Biennials are international showcases for contemporary art taking place every two years, and are the most popular -ennial by far. Today, in the globalized world of contemporary art, there's over 100 biennials in cities such as São Paulo, Istanbul, Moscow, and Sydney competing for star curators and big-name artists, and the events have increasingly become a source of local pride, tourism, cultural capital, and revenue for cities.
Biennials, in other words, are a big deal, and result in big business.
Founded in 1895, the Venice Biennale is by far the oldest and most prestigious. It was created for the precise reason of establishing a platform for art world participants to compare and contrast the art created across the world, and is colloquially known as the "Olympics of art."
"These large shows also are the occasions for which new relevant work is produced and seen in relation to and at the same time with other relevant art work," Klaus Biesenbach, co-founder of the Berlin Biennale told artnet News in a recent interview. "And these big shows have the critical mass, and public visibility of making contemporary art present as a challenge and as a statement. They even suggest art still has a disruptive relevance in our society."
"Going to an art fair," Biesenbach continued, "is nothing in comparison to going to a curated exhibition where organizers and artists really cared for the form and the content of the exhibition, not its sell-ability and or the fact if visitors can take small or medium sized colorful pieces home and place them behind their couches and hope they quintuple their value in two years."
While this is the true spirit of the biennial, the art world's increasing commercialization has affected even these bastions of fresh artistic vision and experimentation and blurred the lines a bit. Collectors have begun to peruse the shows as if they were fairs and it's no longer taboo for collectors to buy art after a biennial has concluded, or at least make an offer while there.
For example, it was reported that French mega collector and luxury goods magnate François Pinault bought a series of eight large-scale paintings by German artist Georg Baselitz last May for €8 million ($8.9 million) at the Venice Biennale.

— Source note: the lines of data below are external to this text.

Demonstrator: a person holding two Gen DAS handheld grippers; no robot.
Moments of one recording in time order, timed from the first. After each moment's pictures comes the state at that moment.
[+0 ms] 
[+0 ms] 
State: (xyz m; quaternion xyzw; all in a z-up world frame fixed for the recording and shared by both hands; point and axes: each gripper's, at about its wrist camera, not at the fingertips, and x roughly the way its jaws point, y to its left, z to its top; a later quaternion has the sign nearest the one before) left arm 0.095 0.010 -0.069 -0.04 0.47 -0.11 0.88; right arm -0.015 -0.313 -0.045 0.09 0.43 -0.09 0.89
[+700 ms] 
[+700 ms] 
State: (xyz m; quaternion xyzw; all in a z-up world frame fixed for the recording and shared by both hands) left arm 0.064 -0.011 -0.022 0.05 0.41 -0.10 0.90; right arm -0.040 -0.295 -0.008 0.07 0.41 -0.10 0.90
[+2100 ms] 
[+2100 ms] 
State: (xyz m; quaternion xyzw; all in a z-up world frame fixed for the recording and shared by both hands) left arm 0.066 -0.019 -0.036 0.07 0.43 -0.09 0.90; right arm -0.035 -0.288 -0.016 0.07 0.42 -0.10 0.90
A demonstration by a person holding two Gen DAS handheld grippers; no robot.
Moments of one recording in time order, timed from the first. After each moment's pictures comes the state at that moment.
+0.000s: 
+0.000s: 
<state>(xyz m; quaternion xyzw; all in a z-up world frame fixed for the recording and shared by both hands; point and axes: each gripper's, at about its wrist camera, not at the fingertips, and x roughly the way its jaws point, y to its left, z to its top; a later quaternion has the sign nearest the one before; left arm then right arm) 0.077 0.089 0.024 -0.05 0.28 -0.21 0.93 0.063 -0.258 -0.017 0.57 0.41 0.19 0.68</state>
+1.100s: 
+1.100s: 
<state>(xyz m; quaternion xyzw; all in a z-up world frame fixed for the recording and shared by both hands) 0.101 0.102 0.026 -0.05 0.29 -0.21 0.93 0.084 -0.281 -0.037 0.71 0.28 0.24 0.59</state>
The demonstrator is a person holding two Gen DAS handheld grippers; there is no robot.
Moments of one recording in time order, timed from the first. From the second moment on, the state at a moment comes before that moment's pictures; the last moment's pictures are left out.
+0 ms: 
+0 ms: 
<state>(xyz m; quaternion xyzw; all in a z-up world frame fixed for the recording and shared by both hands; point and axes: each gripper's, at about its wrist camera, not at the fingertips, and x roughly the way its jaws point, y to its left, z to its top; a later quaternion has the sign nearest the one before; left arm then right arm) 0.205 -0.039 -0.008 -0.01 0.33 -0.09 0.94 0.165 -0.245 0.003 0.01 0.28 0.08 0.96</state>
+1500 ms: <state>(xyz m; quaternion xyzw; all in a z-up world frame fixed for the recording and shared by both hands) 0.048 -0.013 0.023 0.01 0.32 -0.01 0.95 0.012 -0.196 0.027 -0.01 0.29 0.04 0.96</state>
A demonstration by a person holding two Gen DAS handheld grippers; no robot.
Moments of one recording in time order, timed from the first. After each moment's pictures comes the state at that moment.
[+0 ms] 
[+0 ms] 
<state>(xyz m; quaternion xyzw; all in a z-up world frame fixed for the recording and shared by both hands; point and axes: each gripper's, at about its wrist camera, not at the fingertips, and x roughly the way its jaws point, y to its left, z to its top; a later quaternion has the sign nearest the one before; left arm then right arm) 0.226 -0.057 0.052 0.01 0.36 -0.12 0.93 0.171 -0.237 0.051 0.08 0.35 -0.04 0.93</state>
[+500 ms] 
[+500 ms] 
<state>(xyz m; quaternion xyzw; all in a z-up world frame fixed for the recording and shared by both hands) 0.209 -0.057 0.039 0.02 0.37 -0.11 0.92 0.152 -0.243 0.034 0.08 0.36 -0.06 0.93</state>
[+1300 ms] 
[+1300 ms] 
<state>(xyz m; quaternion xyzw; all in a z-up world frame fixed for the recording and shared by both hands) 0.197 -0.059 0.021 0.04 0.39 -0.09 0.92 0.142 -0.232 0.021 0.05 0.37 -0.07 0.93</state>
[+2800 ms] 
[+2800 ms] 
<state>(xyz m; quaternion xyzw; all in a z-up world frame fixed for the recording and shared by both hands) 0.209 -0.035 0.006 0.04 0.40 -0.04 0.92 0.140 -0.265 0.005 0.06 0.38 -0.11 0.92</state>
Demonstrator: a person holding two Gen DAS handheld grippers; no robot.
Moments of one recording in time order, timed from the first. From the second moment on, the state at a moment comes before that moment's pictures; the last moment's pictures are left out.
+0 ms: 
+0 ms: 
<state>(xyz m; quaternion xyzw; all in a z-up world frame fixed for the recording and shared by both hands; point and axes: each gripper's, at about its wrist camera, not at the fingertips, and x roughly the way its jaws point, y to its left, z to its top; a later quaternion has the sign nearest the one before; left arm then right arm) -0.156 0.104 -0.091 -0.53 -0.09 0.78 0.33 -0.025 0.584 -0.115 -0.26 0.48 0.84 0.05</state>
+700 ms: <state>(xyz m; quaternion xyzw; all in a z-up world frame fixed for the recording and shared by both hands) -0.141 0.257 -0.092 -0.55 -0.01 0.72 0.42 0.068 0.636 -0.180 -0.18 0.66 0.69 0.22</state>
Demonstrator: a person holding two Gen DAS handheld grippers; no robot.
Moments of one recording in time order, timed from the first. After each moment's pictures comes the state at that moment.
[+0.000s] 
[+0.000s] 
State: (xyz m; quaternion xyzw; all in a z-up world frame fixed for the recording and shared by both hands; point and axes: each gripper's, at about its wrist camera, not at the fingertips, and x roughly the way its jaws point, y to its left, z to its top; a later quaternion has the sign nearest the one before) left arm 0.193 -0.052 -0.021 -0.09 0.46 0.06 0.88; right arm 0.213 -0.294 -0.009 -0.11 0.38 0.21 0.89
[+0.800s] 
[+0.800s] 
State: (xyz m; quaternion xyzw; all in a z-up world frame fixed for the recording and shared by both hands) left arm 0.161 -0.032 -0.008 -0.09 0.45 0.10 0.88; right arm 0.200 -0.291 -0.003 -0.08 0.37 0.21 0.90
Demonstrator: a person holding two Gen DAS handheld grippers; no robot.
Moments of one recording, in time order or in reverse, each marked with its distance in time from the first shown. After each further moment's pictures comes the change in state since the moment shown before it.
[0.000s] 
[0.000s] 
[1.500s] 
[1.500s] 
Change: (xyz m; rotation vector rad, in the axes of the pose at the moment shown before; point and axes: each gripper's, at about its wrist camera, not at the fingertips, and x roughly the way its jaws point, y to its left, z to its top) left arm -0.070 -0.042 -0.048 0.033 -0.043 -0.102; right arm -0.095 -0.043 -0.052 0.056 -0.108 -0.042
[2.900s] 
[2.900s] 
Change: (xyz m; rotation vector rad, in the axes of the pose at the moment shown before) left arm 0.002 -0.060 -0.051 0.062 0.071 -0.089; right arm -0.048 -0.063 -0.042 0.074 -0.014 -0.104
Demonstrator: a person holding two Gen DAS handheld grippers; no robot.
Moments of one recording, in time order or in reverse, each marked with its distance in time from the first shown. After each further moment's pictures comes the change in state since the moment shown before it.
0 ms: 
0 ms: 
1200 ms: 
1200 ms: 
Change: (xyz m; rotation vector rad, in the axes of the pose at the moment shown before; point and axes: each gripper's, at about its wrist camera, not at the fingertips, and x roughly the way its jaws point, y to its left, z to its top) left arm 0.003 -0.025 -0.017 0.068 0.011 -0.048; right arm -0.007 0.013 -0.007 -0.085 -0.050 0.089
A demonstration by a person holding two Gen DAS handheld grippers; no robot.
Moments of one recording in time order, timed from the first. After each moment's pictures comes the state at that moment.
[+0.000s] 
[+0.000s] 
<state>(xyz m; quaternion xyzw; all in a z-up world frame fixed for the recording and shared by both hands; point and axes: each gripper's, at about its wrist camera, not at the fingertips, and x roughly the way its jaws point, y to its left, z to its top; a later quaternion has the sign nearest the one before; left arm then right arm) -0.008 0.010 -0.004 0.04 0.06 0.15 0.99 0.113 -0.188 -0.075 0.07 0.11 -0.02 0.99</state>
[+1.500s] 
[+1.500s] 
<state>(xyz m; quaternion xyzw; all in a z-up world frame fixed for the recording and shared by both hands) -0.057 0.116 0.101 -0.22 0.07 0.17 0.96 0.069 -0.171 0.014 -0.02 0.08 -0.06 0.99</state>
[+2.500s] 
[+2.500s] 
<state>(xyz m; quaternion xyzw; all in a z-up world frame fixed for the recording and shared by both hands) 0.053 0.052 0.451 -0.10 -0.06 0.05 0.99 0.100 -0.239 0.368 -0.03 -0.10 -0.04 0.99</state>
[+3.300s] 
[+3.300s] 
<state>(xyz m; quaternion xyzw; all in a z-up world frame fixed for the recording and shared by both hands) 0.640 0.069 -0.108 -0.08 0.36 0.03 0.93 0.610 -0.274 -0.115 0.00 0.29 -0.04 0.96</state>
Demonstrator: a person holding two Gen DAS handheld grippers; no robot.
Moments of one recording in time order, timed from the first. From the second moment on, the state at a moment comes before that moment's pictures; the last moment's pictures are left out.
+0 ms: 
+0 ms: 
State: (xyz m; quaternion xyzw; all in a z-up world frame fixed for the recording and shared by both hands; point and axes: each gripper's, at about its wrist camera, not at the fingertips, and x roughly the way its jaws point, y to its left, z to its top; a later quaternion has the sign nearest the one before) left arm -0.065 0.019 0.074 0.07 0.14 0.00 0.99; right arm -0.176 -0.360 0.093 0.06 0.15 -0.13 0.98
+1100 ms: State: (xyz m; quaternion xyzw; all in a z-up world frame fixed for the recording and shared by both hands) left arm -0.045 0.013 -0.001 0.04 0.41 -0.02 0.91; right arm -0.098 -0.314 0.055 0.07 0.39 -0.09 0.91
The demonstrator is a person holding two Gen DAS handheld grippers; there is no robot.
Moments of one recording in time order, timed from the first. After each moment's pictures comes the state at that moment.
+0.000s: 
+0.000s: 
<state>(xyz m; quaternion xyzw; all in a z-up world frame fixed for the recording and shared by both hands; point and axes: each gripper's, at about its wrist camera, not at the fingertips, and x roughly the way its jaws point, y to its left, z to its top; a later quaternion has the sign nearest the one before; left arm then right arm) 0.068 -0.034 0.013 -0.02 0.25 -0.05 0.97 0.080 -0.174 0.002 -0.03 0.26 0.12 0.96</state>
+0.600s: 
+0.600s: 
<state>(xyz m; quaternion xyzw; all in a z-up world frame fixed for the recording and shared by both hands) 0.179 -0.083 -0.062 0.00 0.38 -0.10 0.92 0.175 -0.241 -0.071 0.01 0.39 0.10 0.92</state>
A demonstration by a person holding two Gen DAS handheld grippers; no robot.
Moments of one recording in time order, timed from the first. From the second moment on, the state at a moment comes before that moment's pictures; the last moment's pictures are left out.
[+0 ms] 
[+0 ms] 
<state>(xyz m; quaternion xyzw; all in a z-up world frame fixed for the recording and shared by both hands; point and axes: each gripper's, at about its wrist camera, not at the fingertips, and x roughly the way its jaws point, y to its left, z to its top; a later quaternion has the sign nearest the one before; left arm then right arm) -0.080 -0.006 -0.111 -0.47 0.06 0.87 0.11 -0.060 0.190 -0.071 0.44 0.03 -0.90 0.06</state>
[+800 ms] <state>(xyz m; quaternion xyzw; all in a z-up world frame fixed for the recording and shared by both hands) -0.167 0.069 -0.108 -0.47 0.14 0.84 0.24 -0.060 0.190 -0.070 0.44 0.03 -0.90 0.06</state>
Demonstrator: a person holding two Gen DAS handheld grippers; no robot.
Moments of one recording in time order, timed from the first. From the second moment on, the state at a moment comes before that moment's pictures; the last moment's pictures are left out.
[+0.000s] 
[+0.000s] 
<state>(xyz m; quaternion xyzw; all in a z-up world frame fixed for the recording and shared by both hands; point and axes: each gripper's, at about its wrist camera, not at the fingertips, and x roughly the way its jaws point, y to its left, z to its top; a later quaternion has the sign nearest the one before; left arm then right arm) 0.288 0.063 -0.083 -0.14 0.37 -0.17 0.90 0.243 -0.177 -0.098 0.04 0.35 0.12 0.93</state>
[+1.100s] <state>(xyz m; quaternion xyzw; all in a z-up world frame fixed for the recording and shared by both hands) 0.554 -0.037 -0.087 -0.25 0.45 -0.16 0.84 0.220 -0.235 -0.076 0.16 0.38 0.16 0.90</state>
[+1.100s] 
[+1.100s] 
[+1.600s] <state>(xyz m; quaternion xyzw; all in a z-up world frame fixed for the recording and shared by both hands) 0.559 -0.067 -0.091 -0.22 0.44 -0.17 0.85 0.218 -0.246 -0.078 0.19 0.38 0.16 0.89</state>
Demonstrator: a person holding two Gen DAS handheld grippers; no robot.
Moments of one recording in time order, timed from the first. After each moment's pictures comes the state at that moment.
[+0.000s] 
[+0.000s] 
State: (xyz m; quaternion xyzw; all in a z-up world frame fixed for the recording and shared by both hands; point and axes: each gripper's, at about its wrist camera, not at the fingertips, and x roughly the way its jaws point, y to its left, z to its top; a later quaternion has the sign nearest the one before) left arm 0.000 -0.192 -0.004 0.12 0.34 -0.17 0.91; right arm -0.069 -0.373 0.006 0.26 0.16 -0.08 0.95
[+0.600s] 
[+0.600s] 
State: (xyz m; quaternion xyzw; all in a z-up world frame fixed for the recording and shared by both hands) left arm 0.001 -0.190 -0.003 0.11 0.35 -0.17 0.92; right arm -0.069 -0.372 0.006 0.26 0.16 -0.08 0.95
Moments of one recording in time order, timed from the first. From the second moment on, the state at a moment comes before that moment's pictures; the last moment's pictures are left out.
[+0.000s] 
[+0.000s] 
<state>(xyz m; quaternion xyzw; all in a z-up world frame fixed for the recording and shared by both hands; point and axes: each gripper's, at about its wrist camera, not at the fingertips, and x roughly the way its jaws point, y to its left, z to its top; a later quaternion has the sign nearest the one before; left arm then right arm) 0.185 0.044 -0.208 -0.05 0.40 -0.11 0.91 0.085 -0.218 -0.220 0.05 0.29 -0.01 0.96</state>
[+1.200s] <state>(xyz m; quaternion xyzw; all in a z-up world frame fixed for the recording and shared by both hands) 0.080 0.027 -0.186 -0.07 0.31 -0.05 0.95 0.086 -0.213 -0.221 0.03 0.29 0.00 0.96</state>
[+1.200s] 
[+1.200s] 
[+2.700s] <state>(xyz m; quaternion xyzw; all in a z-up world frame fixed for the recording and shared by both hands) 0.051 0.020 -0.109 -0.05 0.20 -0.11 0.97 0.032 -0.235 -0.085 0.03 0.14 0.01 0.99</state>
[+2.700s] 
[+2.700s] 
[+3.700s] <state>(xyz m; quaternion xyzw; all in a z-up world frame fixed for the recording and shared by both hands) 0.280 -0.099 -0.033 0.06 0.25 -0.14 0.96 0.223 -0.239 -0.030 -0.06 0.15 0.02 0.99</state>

At the same time, the influence and impact of major biennials on the art market is so strong that the spotlight on artists' work can launch careers—or even shift geographies.
For example, at the Venice Biennale in 1964, the US Pavilion's exhibition and Leo Castelli's supplemental show on the Grand Canal dedicated to pop art announced the arrival of the genre on the international stage and shifted the Eurocentric focus of the art world towards the US. The show featured works by now-household names such as Robert Rauschenberg, Jasper Johns, Jim Dine and Claes Oldenburg.
Rauschenberg received the Grand Prize, and, as the history of the fairnotes, "provoked much heated discussion" among the European elite.